Problem to solve:
No pictures, nothing altered: return the data below.

Records to use:
= Beginning of Section =

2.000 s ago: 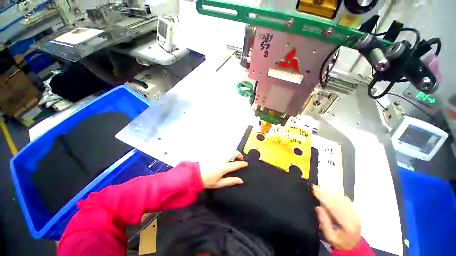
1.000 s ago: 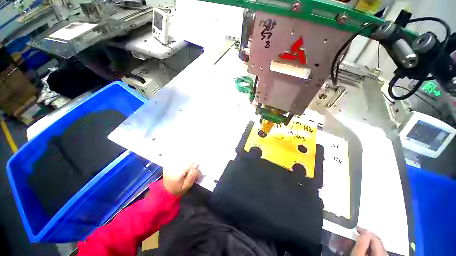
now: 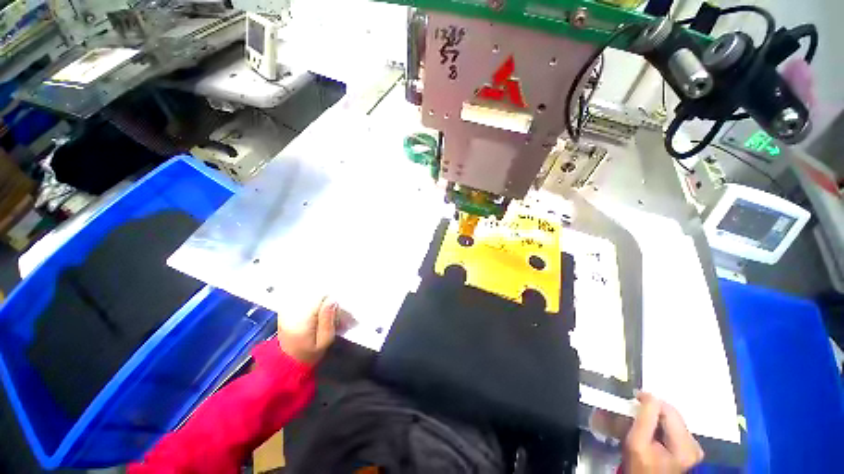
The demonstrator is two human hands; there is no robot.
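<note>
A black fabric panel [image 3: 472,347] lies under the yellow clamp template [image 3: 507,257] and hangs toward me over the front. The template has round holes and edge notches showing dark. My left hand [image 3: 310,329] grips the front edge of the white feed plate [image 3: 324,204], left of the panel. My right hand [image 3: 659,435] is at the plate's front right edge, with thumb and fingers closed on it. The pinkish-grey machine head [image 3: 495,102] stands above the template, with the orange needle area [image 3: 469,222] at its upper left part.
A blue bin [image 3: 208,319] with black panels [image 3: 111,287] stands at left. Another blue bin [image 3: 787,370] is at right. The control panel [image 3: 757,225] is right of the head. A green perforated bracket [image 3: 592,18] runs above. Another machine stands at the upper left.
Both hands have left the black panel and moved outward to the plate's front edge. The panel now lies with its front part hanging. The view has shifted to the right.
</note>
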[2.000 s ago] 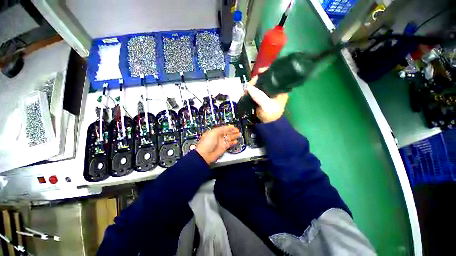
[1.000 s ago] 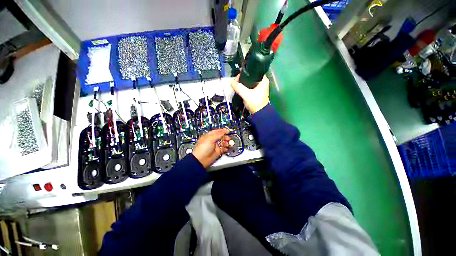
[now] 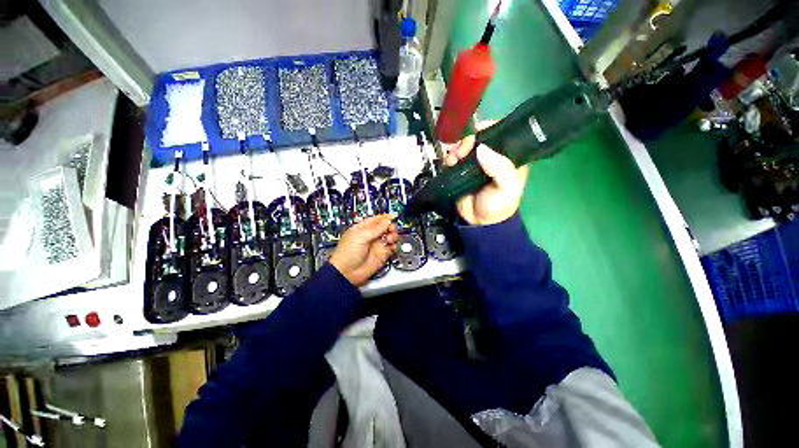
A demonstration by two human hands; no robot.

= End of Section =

Problem solution:
2.000 s ago: 
1.000 s ago: 
now: 
The demonstrator is two human hands; there is no robot.
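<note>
A black fabric panel [image 3: 472,347] lies under the yellow clamp template [image 3: 507,257] and hangs toward me over the front. The template has round holes and edge notches showing dark. My left hand [image 3: 310,329] grips the front edge of the white feed plate [image 3: 324,204], left of the panel. My right hand [image 3: 659,435] is at the plate's front right edge, with thumb and fingers closed on it. The pinkish-grey machine head [image 3: 495,102] stands above the template, with the orange needle area [image 3: 469,222] at its upper left part.
A blue bin [image 3: 208,319] with black panels [image 3: 111,287] stands at left. Another blue bin [image 3: 787,370] is at right. The control panel [image 3: 757,225] is right of the head. A green perforated bracket [image 3: 592,18] runs above. Another machine stands at the upper left.
Both hands have left the black panel and moved outward to the plate's front edge. The panel now lies with its front part hanging. The view has shifted to the right.
</note>
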[2.000 s ago] 
[1.000 s ago] 
[now] 
A demonstration by two human hands; no robot.

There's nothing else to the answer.